King explains the process is simple in the end. It relies on a certification approach with a standard design that can be “rolled out lots of times”.

Retailers end up with a more demanding green store to rollout and this will put pressure on the property owners to provide a base building to match these aspirations.

“In the past 18 months we’ve worked with a series of organisations to get them into a position to do this and it’s falling into place,” King says.

The recent announcement that Kathmandu had signed up for a partnership with the GBCA was the hint. Next will be the serious wind-change.

“We’re now in a position where most of [the retailers] have a standard design and they know where they sit in relation to Green Star and are in a position to roll them out,” King said.

“We’ve been working in the retail property owner space but only with certain entities.

“For years we’ve had retailers coming to us and ask, ‘what can we do with Green Star?’ and until two years ago, we were not in a position to work with them.

“It’s taken these organisations a good 18 months.

“Now, we’re bringing the stars into alignment.
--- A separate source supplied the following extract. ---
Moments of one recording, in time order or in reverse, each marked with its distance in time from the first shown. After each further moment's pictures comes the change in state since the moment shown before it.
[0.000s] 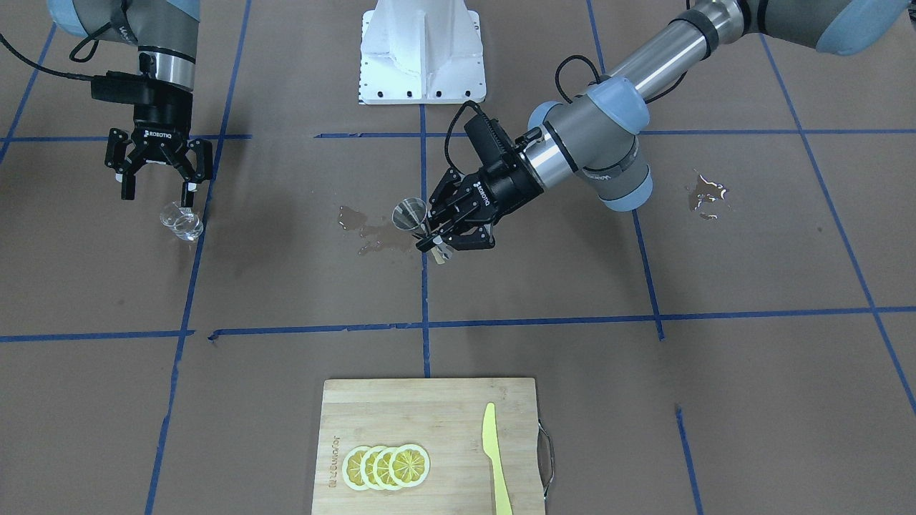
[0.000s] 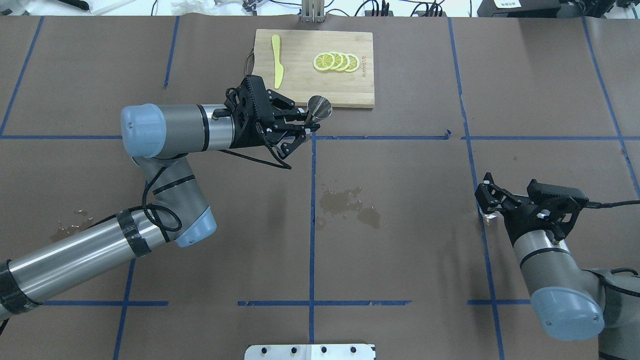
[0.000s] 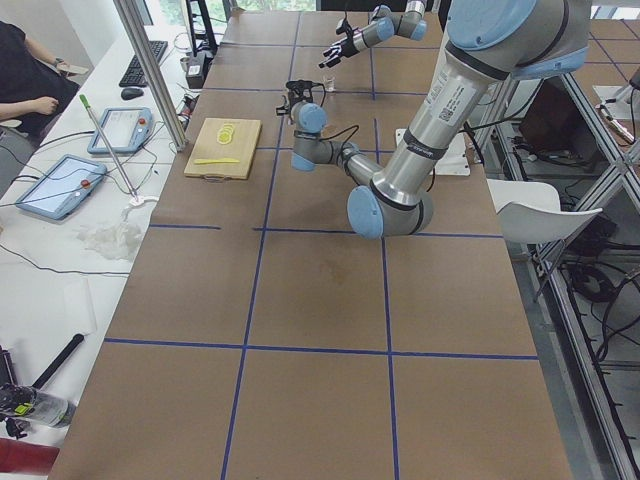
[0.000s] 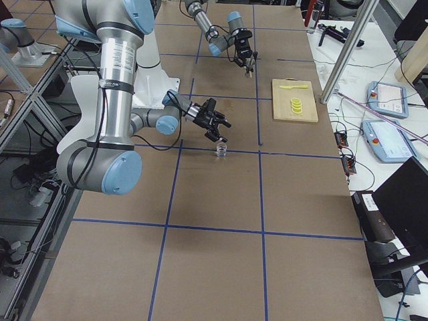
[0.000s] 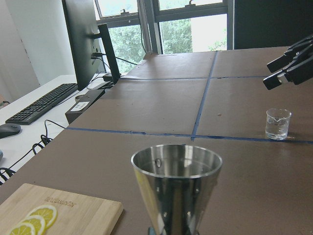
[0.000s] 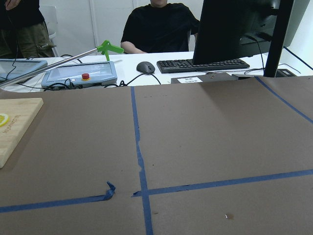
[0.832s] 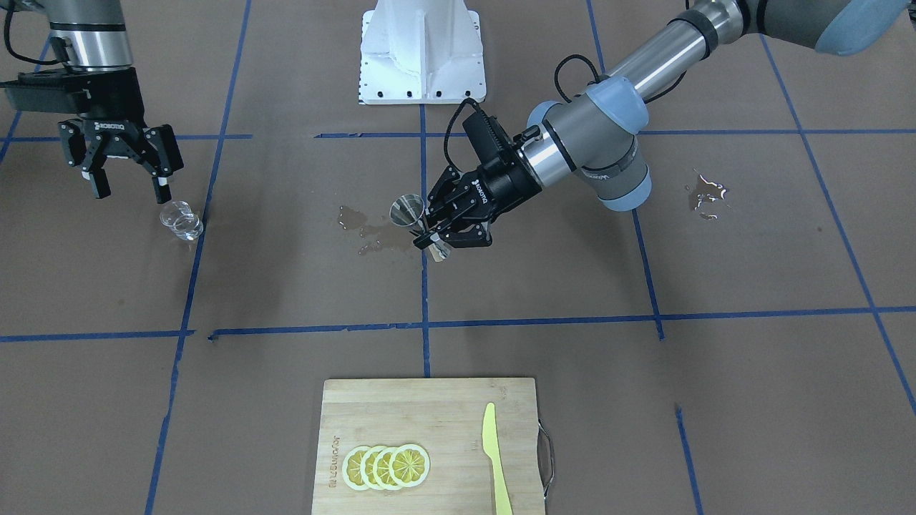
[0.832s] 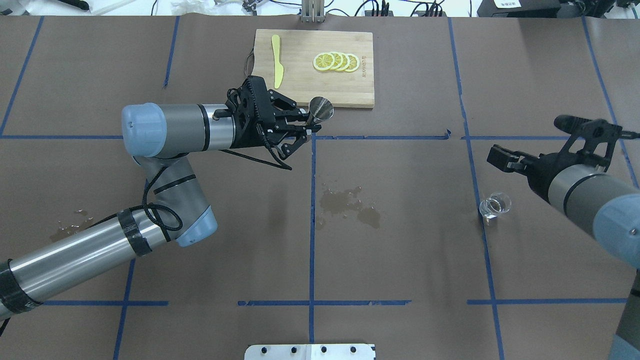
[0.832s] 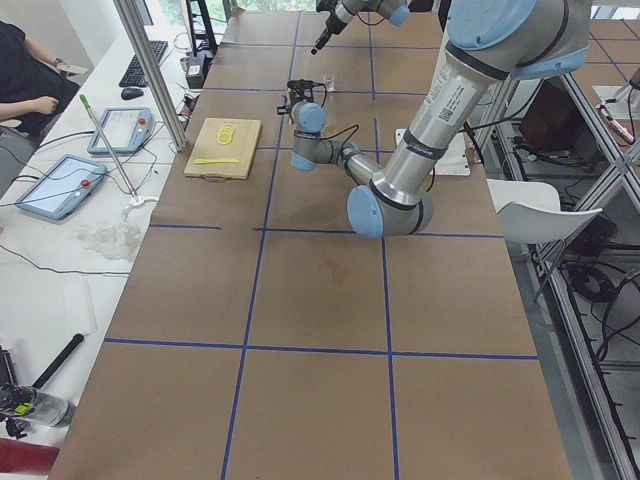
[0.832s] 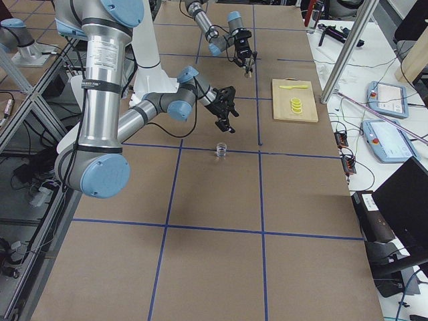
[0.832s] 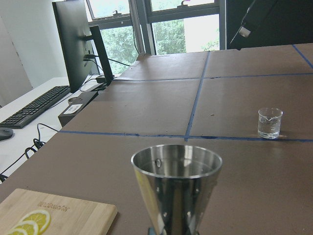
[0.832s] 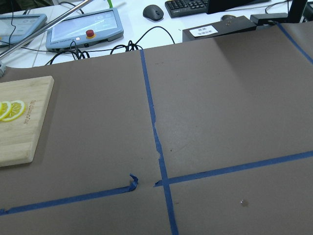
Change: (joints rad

So who could these organisations be?

King is tight-lipped but playful; she doesn’t mind at all giving away a few hints.

“It could be a supermarket, banks… maybe we like all four banks, and a department store.”

Whichever department store, whichever supermarket chain, it will be sure to stir some competitive angst in the other, as witnessed in the recent price wars and the start of organic, cage free and sustainable produce starting to hit the supermarket shelves.

With the banks, it’s worth keeping in mind that these can roll out 200 new premises in a year, King says. There’s also NAB’s program to combine some of its retail premises with disaggregated office hubs for their staff so they don’t have to crowd into congested city centres every day and can work near home.

But to win the consumer game you need to understand the consumer mind. So the GBCA’s work with Republic of Everyone will be critical. [It’s worth downloading the group’s booklet on hero brands and how to create them, to get a gist of how these marketing gurus think].

King is one happy person right now: “We’re in the apartment space, the community space and now we’re in the retail space. We understand business-to-business and now we need to understand business to consumer.

“It’s a bit earlier than we wanted to talk about it but I think retail is waiting to blossom.”